For those who are unacquainted with genetics, here is a quick primer to understand the paper. Certain traits, like eye colour or the ability to roll your tongue, are affected by your genes. Prior to the discovery of the structure of DNA, it was not clear what genes were, except that they were the primary discrete unit of genetic inheritance. These days it usually refers to some region on the genome. Mendel’s great insight was that genes come in pairs, which we now know to correspond to the two copies of each of the 23 chromosomes we have.  A variant of a particular gene is called an allele.  Traits can depend on genes (or more accurately genetic loci) linearly or nonlinearly. Consider a quantitative trait that depends on a single genetic locus that has two alleles, which we will call a and A. This means that a person will have one of three possible genotypes: 1) homozygous in A (i.e. have two A alleles), 2) heterozygous (have one of each), or 3) homozygous in a (i.e. have no A alleles). If the locus is linear then if you plot the measure of the trait (e.g. height) against the number of A alleles, you will get a straight line. For example, suppose allele A contributes a tenth of a centimetre to height. Then people with one A allele will be on average one tenth of a centimetre taller than those with no A alleles and those with two A alleles will be two tenths taller. The familiar notion of dominance is a nonlinear effect. So for example, the ability to roll your tongue is controlled by a single gene. There is a dominant rolling allele and a recessive nonrolling allele. If you have at least one rolling allele, you can roll your tongue.

The average effect of a gene substitution is the average change in a trait if one allele is substituted for another. A crucial part of population genetics is that you always need to consider averages. This is because genes are rarely completely deterministic. They can be influenced by the environment or other genes. Thus, in order to define the effect of the gene, you need to average over these other influences. This then leads to a somewhat ambiguous definition of average effect and Fisher actually came up with two. The first, and as James would argue the primary definition, is a causal one in that we want to measure the average effect of a gene if you experimentally substituted one allele for another prior to development and influence by the environment. A second correlation definition would simply be to plot the trait against the number of alleles as in the example above. The slope would then be the average effect. This second definition looks at the correlation between the gene and the trait but as the old saying goes “correlation does not imply causation”. For example, the genetic loci may not have any effect on the trait but happens to be strongly correlated with a true causal locus (in the population you happen to be examining). Distinguishing between genes that are merely associated with a trait from ones that are actually causal remains an open problem in genome wide association studies.

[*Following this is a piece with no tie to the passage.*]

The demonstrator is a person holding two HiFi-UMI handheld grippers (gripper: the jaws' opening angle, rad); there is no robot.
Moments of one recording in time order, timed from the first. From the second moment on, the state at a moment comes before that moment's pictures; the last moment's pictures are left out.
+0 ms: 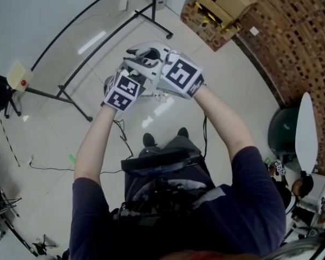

Our paper goes over some of the history and philosophy of the tension between these two definitions. We wrote the paper because these two definitions do not always agree and we show under what conditions they do agree. The main reason they don’t agree is that averages will depend on the background over which you average. For a biallelic gene, there are 2 alleles but 3 genotypes. The distribution of alleles in a population is governed by two parameters. It’s not enough to specify the frequency of one allele. You also need to know the correlation between alleles. The regression definition matches the causal definition if a particular function representing this correlation is held fixed while the experimental allele substitutions under the causal definition are carried out. We also considered the multi-allele and multi-loci case in as much generality as we could.